The above is only a preferred embodiment of the present invention, and is not intended to limit the present invention, and various modifications and changes will occur to those skilled in the art. Any modification, equivalent replacement, or improvement made within the spirit and principle of the present invention should be included in the protection scope of the present invention.

Claims

1. A management method for a high-availability database is characterized by comprising the following steps:

creating or modifying description information;

creating, modifying or deleting custom resources according to the description information;

monitoring the self-defined resource and generating a configuration resource;

and managing the database cluster according to the configuration resources.
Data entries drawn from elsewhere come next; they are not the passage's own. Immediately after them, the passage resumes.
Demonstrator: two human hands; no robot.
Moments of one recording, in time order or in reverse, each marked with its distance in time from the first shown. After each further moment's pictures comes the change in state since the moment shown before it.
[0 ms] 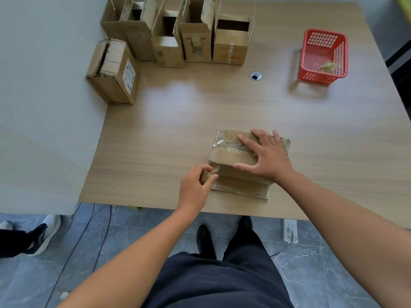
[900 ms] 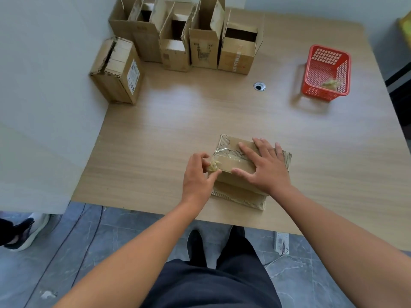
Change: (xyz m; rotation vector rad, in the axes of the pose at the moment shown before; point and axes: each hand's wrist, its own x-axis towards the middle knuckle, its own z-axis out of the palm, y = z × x) left_hand 0.032 0.029 0.008 -0.020 0.120 0.024; right_hand 0.006 -0.006 0.003 -0.085 -0.002 0.058
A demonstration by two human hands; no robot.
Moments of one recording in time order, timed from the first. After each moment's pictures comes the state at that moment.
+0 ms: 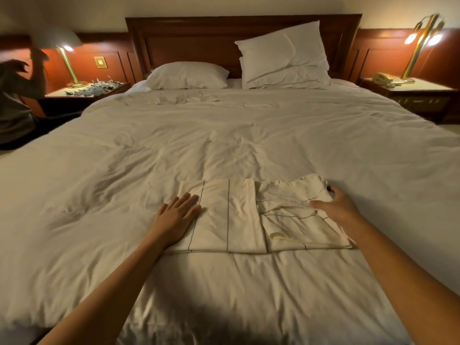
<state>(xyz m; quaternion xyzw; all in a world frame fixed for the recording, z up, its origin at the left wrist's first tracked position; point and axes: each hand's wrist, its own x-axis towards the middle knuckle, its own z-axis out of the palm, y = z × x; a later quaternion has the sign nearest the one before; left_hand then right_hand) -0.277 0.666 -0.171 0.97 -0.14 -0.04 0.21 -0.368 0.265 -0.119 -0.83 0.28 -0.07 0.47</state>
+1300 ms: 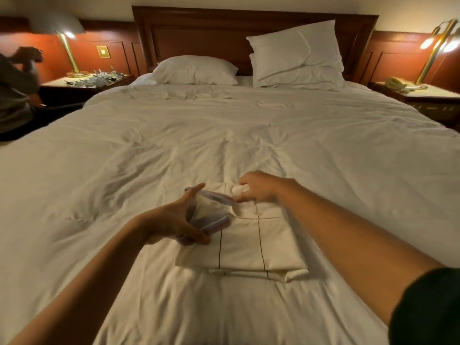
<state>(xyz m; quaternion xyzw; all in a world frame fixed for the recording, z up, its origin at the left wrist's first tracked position) -0.265 0.711 -0.088 0.84 -0.13 -0.30 0.44 -0.208 0.452 -0.090 -0.97 -0.11 0.14 0.17</state>
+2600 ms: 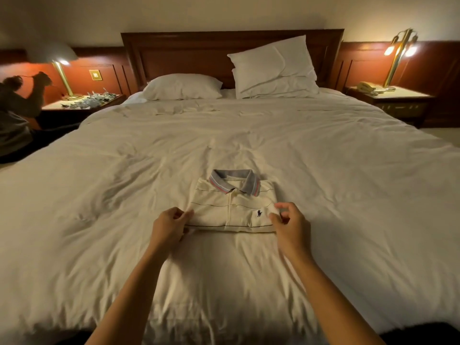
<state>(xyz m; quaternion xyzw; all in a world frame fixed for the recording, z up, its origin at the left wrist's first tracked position) -0.332 0.673 -0.120 0.85 0.06 -0.01 0.53 -0.414 0.416 -0.129 -0.81 0.22 -0.25 0.48</state>
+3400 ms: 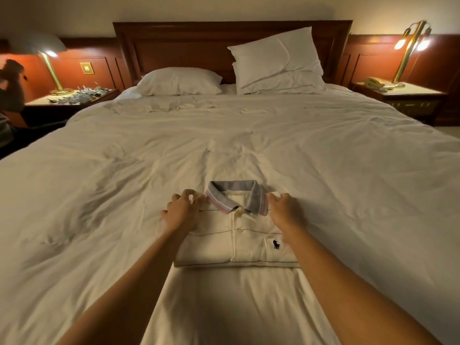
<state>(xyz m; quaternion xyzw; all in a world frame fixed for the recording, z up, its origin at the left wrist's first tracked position) -0.199 0.628 -0.150 0.94 0.03 0.00 0.33 -0.267 0.389 -0.136 -0.88 0.31 -0.08 0.34</state>
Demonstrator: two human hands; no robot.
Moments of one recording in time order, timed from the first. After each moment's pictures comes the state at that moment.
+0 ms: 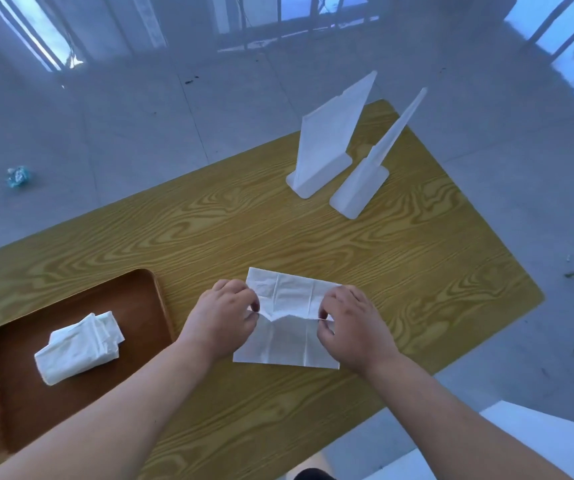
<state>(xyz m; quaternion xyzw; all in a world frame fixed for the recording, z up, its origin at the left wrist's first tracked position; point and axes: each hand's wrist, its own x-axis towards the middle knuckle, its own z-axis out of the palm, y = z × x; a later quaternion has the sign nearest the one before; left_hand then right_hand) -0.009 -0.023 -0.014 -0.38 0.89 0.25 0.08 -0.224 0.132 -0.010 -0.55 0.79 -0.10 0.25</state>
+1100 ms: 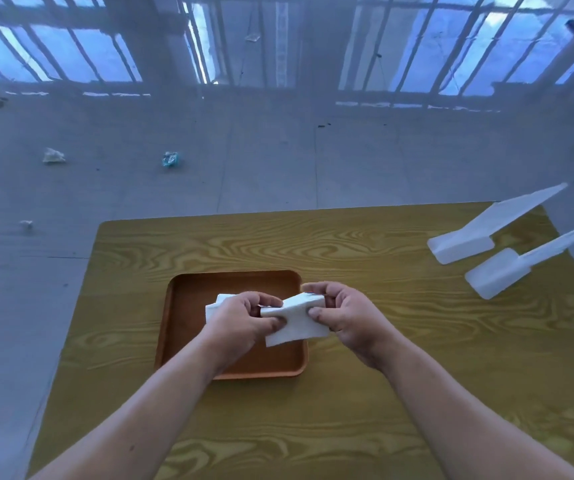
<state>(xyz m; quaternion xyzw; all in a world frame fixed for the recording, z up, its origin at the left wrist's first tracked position) 0.194 -0.041 0.085 -0.60 0.42 0.65 -0.21 -0.025 -0.019 0.099 -0.35 0.57 -0.33 0.67</state>
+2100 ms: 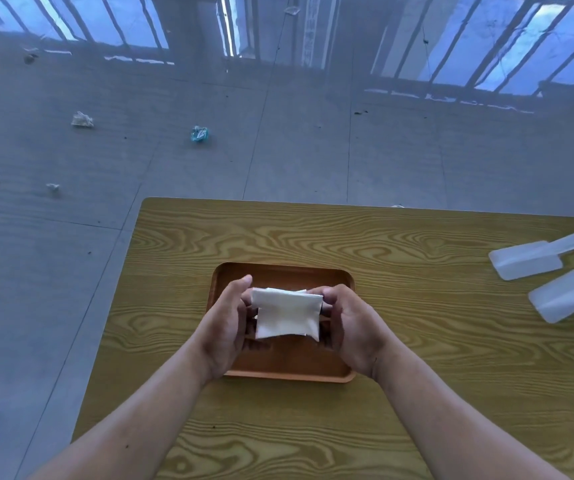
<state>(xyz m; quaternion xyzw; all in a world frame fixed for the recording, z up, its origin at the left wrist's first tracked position) 0.300 -0.056 0.067 -0.54 0.23 0.76 -0.27 0.079 -0.051 0.074 -0.20 0.53 -0.30 0.77</state>
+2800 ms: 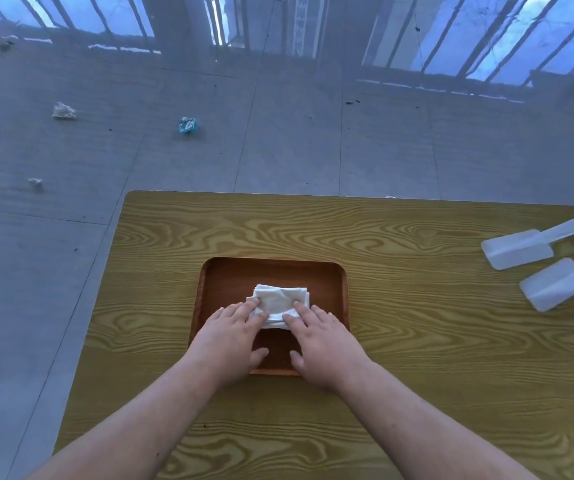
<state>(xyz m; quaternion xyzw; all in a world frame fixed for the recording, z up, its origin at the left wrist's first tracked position) 0.296 -0.040 0.002 -0.54 0.79 0.24 0.16 0.089 -0.020 0.007 -0.76 0.56 0.14 0.30</state>
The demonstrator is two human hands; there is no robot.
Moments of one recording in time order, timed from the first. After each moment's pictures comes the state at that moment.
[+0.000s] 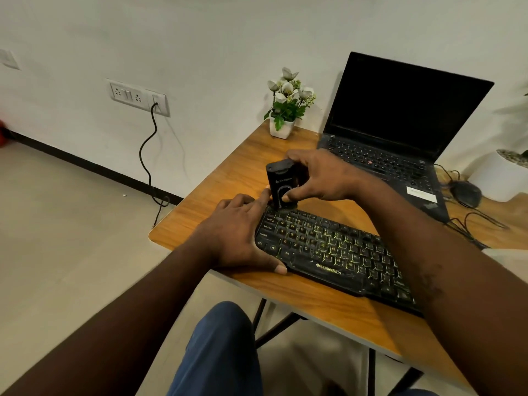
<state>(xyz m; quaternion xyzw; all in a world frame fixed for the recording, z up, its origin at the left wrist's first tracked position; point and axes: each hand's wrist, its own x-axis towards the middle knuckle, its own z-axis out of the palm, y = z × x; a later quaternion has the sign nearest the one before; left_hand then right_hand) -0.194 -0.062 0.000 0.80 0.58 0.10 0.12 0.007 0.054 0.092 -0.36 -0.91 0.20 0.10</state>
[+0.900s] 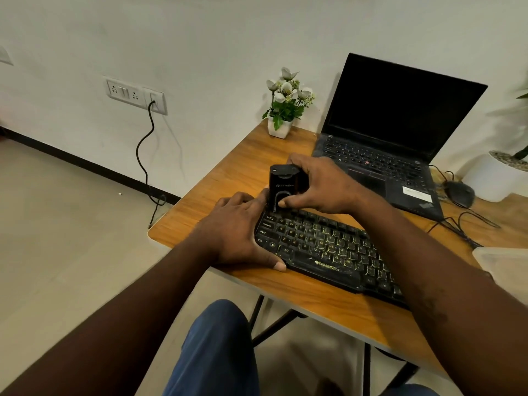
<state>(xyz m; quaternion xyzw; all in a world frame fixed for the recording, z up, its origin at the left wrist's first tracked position) -0.194 -0.060 -0.002 0.79 0.59 0.11 0.11 0.012 0.024 0.087 -0.35 -0.90 0.21 0.15</state>
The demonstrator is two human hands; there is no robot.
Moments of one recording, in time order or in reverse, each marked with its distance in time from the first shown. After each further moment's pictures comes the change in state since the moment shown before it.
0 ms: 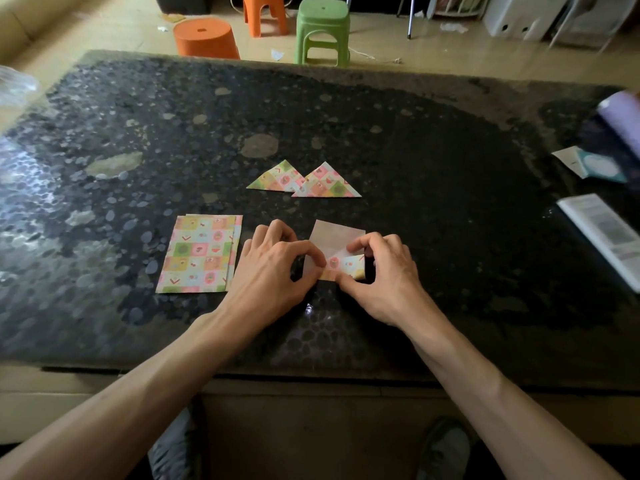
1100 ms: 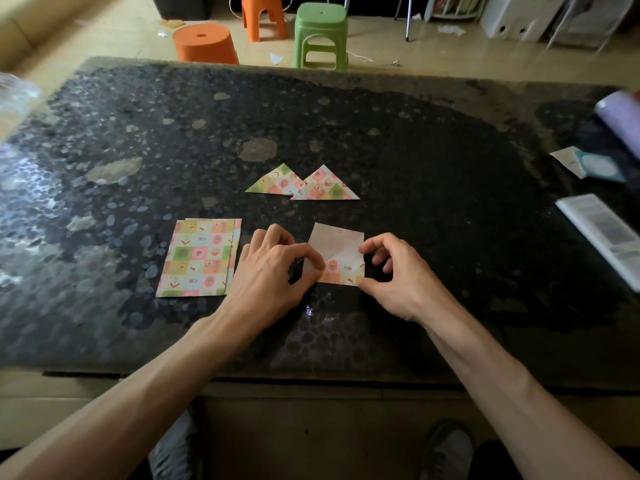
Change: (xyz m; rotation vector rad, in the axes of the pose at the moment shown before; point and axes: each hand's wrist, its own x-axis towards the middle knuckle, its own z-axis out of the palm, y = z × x) left_hand 0.000 -0.001 -0.004 -0.026 -0.062 -0.022; right_hand 0.000 0.006 -0.022 0.118 -0.062 0.073
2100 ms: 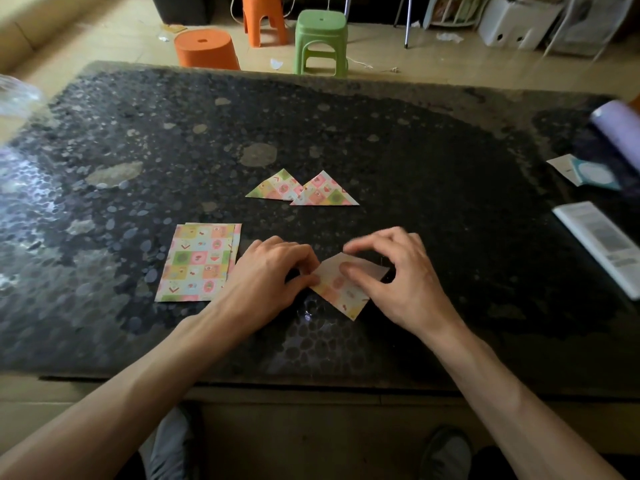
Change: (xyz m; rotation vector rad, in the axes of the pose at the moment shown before) left_hand 0.005 -0.006 -0.011 -0.021 -0.045 0.175; right_hand -0.007 0.010 0.002 -0.003 0.214 -0.382
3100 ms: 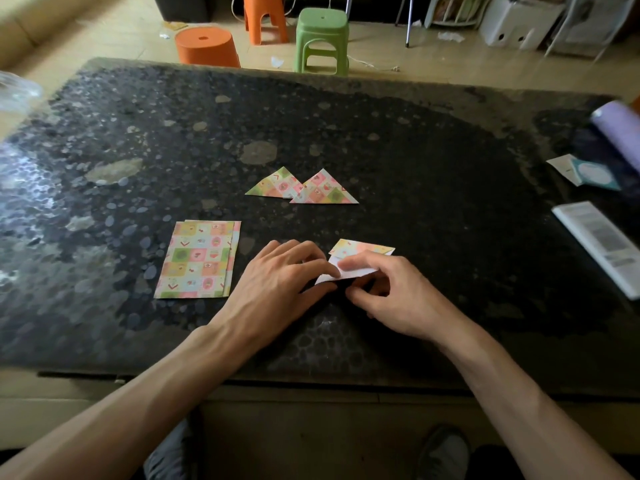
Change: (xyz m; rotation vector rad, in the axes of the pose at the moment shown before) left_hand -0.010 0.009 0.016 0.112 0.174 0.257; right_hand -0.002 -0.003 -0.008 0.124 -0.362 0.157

2. The management method according to claim 1, wherein the description information includes any one or a combination of the following information:

3. The method of managing according to claim 2, wherein the method of database failure recovery comprises:

monitoring an instance of a database through an Operator;

judging whether the main instance has a fault;

4. The method of managing according to claim 3, wherein the method of selecting a master instance comprises:

accessing a survival instance and acquiring the delay state of the instance;

5. The management method according to claim 4, wherein the copy policy includes a connection address, a user name, a password, a copy mode of the primary instance;

detecting a fault instance;

judging whether the fault instance is recovered;

6. The method according to claim 2, wherein the configuration resource comprises any one or a combination of the following resources:

the method for instance creation comprises the following steps:

creating a stateful application according to the creation strategy;

7. The management method according to claim 6, wherein the upgrading method comprises:

creating an upgrade policy, wherein upgrade description information of the upgrade policy comprises: updating database configuration, updating container cluster deployment configuration or updating database version;

8. The method of managing according to claim 6, wherein the method of instance offloading comprises:

deleting the custom resource corresponding to the instance;

and deleting the container resource of the instance according to the deletion event of the configuration resource.

9. A management system for implementing the management method according to any one of claims 1 to 8, characterized by comprising: the system comprises a description information management module, a user-defined resource management module, a monitoring module and an execution module;

10. The management system of claim 9, wherein the listening module is further configured to:

monitoring an instance of a database;

judging whether the main instance has a fault;

and modifying the copy strategy, and directing the data copy to the main instance.